# Stepping into Laine's shoes



## Dydie (Feb 11, 2005)

Hello Ladies
You all know me already but just thought I would let you know that I am
stepping into Laine's shoes to become Moderator for this board, we will
all miss Laine in here but wish her all the best with the adoption route.

I look forward to continuing our chats together and helping each other out
with advice and support, I am still the same old Dydie with my own fears and
insecurities except now I have a whip in my hand   

Lots of Love Dydie xx


----------



## Juel (Jan 17, 2003)

Dydie.....Thank-you for taking on this thread   i'll try to behave so's you wont need that whip   

Sorry to loose you Laine but you know I'm chuffed for you   

luv juels xxx


----------



## Laine (Mar 23, 2002)

Dydie,

You will be a great moderator for this board!
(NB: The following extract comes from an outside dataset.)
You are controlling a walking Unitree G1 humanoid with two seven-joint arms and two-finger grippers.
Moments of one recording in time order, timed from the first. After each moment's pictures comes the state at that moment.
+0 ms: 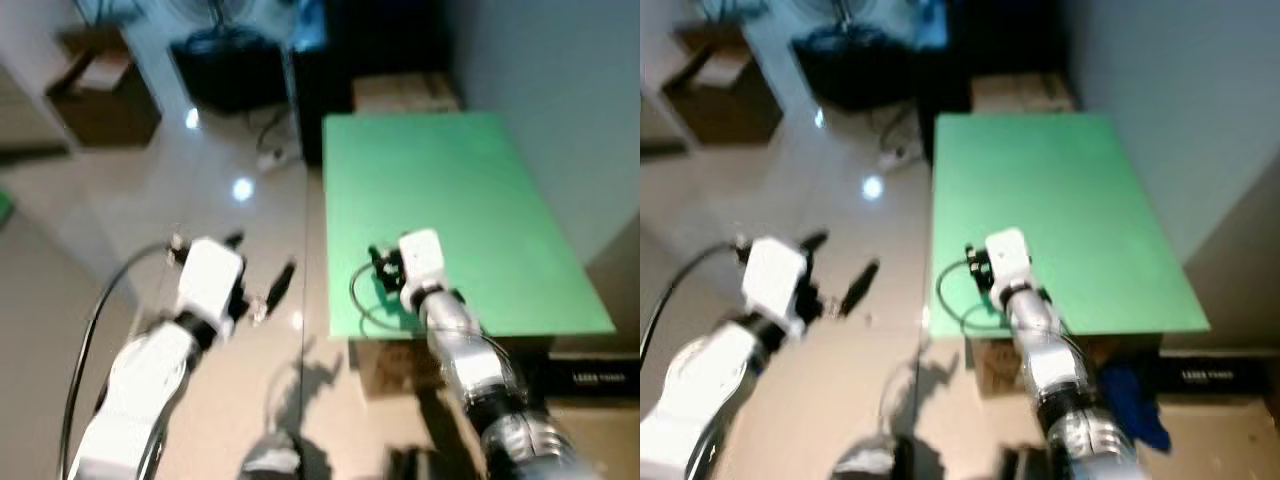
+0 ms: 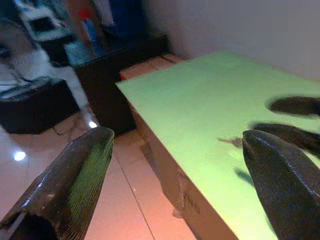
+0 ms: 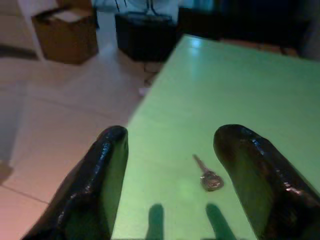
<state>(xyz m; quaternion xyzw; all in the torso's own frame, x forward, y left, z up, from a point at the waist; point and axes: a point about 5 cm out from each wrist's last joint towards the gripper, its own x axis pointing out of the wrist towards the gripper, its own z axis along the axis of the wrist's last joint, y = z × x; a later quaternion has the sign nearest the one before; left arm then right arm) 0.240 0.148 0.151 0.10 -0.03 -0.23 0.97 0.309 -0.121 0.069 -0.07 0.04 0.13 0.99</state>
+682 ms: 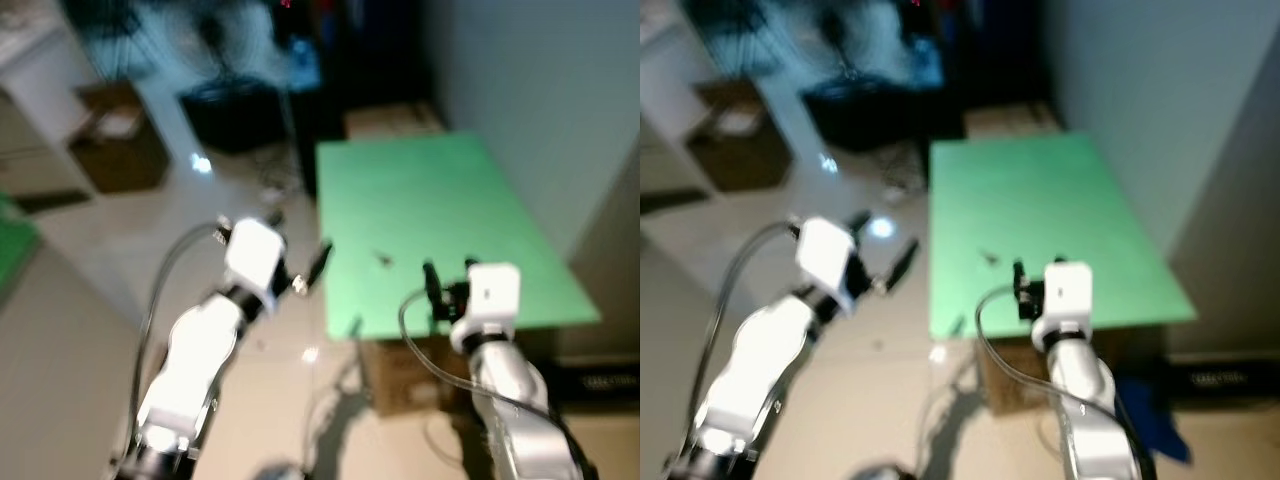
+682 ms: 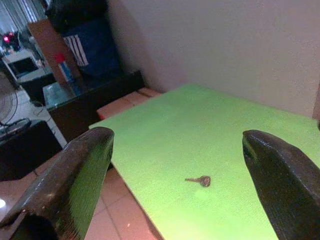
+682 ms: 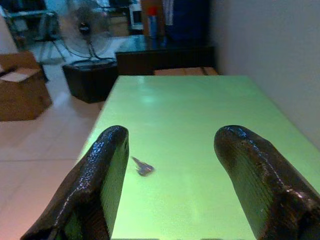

I will miss you all too, but will pop in from time to time.

Laine x


----------



## Dydie (Feb 11, 2005)

Thanks for the vote of confidence Laine
I hope things are going well for you, I have been
popping onto the adoption board to spy on you  
good luck for your home visit next month.
Dydie xxxxxx


----------



## Laine (Mar 23, 2002)

Aww thanks Dydie - the initial visit is on Monday and I am exicted and nervous!!


----------



## astrid (Feb 10, 2003)

Hi Dydie
I think you are doing a great job already and well done on taking the role of becoming a moderator....
Goodluck Laine you deserve all the luck in the world......
love astridxxx


----------